Bury me… in holy ground… It won't stop… till you bury me…

Danny's eyes had closed after those words and he hadn't spoken since. But those words, those words had tormented Bill for days, echoing through his mind every waking minute. He had asked for guidance, but the advice he'd received was unthinkable.

Or so it had seemed at first.

Things had changed since then. Bill was convinced now that modern medicine offered no hope. The doctors were helpless against whatever force had Danny in its grip. And during the span of Danny's hospital stay that helplessness had wrought a slow but unmistakable change in those doctors. Bill had seen their attitude mutate from deep concern for a savagely brutalized child to bafflement, and from bafflement to cold clinical fascination with a scientific oddity. Somewhere along the line Danny had stopped being a patient and become an experimental subject.

Bill thought he could understand them. The doctors were in the business of curing illness, treating disease, healing wounds, providing answers. But they could not heal Danny, could not help him in the slightest, could provide no answers to Bill's questions. Danny's condition confounded their skills and training, spat on their professional pride. And so the doctors pulled back and switched gears. If they could not help Danny, they would learn from him.

Bill could see it in their flat eyes when he spoke to them: Danny the boy had become Danny the thing. They wanted to experiment on Danny. Sure, they called their plans "testing" and "exploratory surgery," but their real aim was to get inside him and find out what was going on in there.

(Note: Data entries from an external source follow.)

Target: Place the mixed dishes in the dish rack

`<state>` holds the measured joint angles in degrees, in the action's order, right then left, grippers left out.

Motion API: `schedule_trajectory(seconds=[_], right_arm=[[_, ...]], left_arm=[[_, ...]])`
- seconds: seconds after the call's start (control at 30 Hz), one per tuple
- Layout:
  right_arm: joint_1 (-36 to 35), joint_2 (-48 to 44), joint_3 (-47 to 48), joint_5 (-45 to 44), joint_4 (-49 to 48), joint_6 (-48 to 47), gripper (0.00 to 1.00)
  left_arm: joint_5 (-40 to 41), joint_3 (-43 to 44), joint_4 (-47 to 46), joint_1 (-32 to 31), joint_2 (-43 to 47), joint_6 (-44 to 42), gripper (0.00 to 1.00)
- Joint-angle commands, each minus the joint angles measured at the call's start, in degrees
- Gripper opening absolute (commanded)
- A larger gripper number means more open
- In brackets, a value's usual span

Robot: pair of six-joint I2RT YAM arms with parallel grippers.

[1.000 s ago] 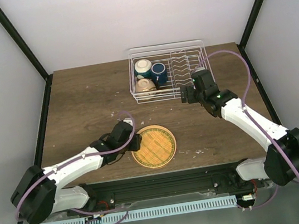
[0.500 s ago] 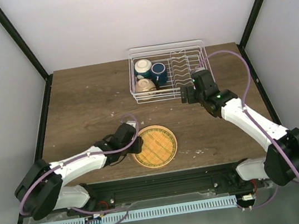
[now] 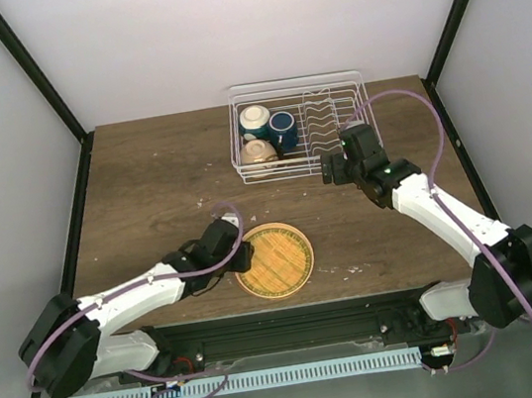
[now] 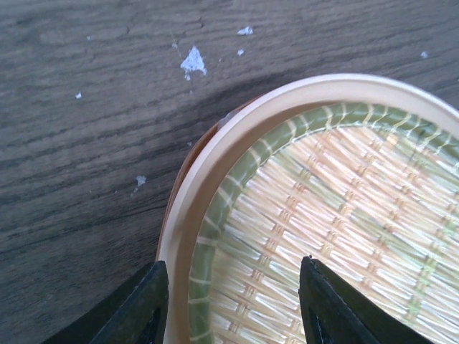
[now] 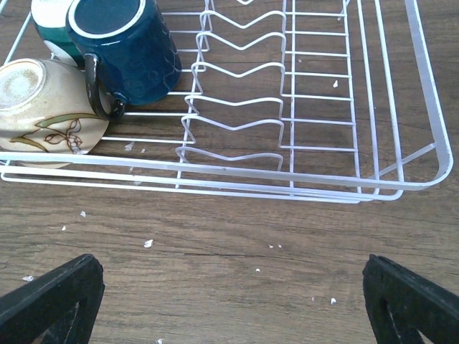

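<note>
The orange plate (image 3: 275,260) with its woven face (image 4: 344,215) lies flat on the table near the front edge. My left gripper (image 3: 241,256) is low at the plate's left rim, open. Its jaws (image 4: 234,261) straddle the rim, one finger over the table and the other over the woven face, neither pressing it. Both bowls (image 3: 255,117) (image 3: 258,152) and the dark blue cup (image 3: 284,128) lie in the left part of the white wire dish rack (image 3: 328,80). My right gripper (image 3: 333,167) hovers open just before the rack's near rail (image 5: 287,183), holding nothing.
The rack's plate-slot prongs (image 5: 237,107) stand bare in its middle. The cup (image 5: 129,50) lies on its side against a flowered bowl (image 5: 43,107). White crumbs (image 4: 192,61) dot the wooden table. Black frame posts run along both sides.
The left arm's elbow shifted a little and came back, while its gripper stayed at the plate's left rim. The right arm and the dishes have not moved.
</note>
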<state>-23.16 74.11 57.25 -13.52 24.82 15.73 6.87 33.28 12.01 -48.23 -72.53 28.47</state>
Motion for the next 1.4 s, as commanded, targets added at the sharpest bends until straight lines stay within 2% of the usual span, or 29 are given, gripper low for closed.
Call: schedule_trajectory(seconds=[0.0,0.33,0.6,0.9,1.0,1.2,1.37], right_arm=[[0.37,0.59,-0.05,-0.81,-0.21,-0.35,1.0],[0.32,0.8,0.03,-0.92,-0.07,-0.67,1.0],[0.34,0.86,0.04,-0.96,0.14,-0.7,1.0],[0.37,0.8,-0.39,-0.89,-0.03,-0.81,1.0],[0.39,0.81,-0.52,-0.81,-0.03,-0.87,1.0],[0.36,0.3,-0.78,-0.71,-0.03,-0.96,0.99],[0.39,0.0,-0.96,-0.64,-0.12,-0.96,0.99]], left_arm=[[-0.25,1.74,0.64,-0.34,1.8,-0.86,0.53],[-1.71,-0.53,-1.84,-0.38,-1.31,-0.7,0.53],[-1.93,-1.12,-4.51,-0.43,-7.13,-0.3,0.52],[-2.27,-3.09,-5.41,-0.37,-6.92,0.4,0.52],[-4.12,-4.33,-6.76,-0.42,-6.13,0.95,0.45],[-6.26,-5.46,-6.92,-0.41,-3.92,1.21,0.17],[-7.5,-6.32,-6.91,-0.41,-1.08,1.53,0.06]])
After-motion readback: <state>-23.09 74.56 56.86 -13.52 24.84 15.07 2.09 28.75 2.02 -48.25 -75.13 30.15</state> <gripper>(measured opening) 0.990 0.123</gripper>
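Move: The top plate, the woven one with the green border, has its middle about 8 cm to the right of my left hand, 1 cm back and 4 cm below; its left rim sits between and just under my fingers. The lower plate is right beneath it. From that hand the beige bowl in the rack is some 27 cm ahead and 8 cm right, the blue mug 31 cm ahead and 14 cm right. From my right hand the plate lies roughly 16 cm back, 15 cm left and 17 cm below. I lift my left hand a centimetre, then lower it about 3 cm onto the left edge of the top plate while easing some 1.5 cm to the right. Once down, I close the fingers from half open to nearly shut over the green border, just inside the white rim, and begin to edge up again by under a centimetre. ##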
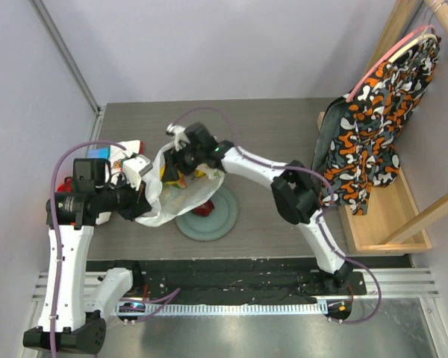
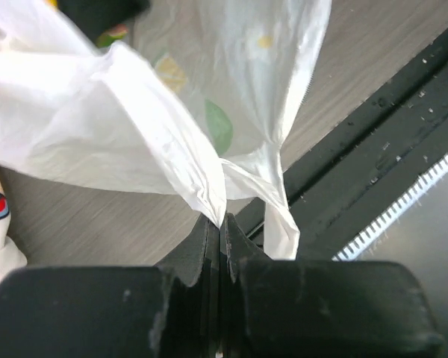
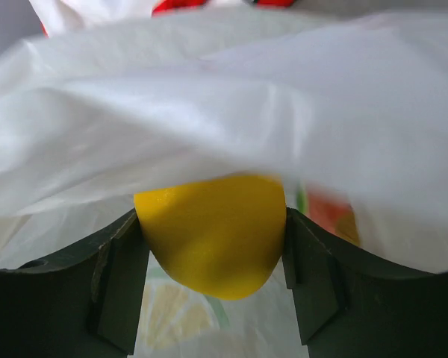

So far, Bill had been able to stand in their way. But all that would change the day after tomorrow. The head nurse on days had told him that by midmorning on January 2 the hospital would have a court order making Danny a ward of the state and giving it legal guardianship over Danny. The hospital then would have carte blanche; the doctors could experiment on him to their hearts' delight. He'd be the subject of clinical conferences; they'd bring in all the residents and show them The Boy Who Should Be Dead. And when Danny finally died—When would that be? Five years? Ten? Fifty?—what would they do? Bill envisioned Danny pickled in ajar where generations of fledgling doctors could view his still-unhealed wounds. Or maybe his remains would be put on display like the Elephant Man's.